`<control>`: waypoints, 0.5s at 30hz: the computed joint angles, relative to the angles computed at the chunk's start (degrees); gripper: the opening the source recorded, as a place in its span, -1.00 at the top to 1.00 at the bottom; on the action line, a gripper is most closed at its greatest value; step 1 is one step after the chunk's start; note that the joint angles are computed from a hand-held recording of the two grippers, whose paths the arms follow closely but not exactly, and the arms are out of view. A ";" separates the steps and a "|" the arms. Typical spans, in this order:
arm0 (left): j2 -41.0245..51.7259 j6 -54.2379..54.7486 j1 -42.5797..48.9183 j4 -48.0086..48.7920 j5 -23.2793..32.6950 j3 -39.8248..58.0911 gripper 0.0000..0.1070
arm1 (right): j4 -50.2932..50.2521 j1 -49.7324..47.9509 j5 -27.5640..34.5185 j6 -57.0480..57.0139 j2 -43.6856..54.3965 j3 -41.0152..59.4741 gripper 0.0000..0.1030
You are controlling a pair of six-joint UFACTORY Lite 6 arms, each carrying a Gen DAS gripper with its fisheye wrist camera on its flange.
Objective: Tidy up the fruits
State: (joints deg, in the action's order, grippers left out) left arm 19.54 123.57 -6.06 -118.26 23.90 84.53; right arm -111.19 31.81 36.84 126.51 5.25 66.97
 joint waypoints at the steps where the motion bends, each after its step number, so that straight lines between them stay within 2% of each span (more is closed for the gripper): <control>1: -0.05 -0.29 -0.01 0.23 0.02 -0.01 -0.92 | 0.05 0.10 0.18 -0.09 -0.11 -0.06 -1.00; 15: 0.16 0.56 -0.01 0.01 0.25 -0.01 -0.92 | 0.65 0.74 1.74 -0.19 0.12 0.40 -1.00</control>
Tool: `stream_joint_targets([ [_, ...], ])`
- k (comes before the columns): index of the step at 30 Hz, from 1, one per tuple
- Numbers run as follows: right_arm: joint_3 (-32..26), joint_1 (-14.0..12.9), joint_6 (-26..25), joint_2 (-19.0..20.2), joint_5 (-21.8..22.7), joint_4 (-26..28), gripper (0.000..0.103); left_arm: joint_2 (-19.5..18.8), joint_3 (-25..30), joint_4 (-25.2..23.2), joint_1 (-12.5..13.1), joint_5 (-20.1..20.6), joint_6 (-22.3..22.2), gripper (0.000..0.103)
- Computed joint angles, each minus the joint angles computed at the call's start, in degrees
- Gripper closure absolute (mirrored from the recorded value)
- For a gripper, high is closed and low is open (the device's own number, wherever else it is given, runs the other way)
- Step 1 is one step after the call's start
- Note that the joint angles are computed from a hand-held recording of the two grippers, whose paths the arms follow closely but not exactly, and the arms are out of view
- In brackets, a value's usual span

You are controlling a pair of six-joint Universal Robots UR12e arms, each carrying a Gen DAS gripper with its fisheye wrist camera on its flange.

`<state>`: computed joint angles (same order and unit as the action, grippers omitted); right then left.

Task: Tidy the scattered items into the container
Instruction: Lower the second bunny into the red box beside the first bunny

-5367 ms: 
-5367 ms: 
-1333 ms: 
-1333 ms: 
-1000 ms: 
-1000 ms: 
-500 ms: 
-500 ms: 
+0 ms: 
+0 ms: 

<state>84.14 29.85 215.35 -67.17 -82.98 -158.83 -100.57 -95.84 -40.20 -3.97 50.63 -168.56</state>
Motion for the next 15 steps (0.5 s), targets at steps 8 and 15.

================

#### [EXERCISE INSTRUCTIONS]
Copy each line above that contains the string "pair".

#### [TASK SOLUTION]
You are controlling a pair of six-joint UFACTORY Lite 6 arms, each carrying a Gen DAS gripper with its fisheye wrist camera on its flange.
You are controlling a pair of six-joint Universal Robots UR12e arms, each carrying a Gen DAS gripper with its fisheye wrist camera on its flange.

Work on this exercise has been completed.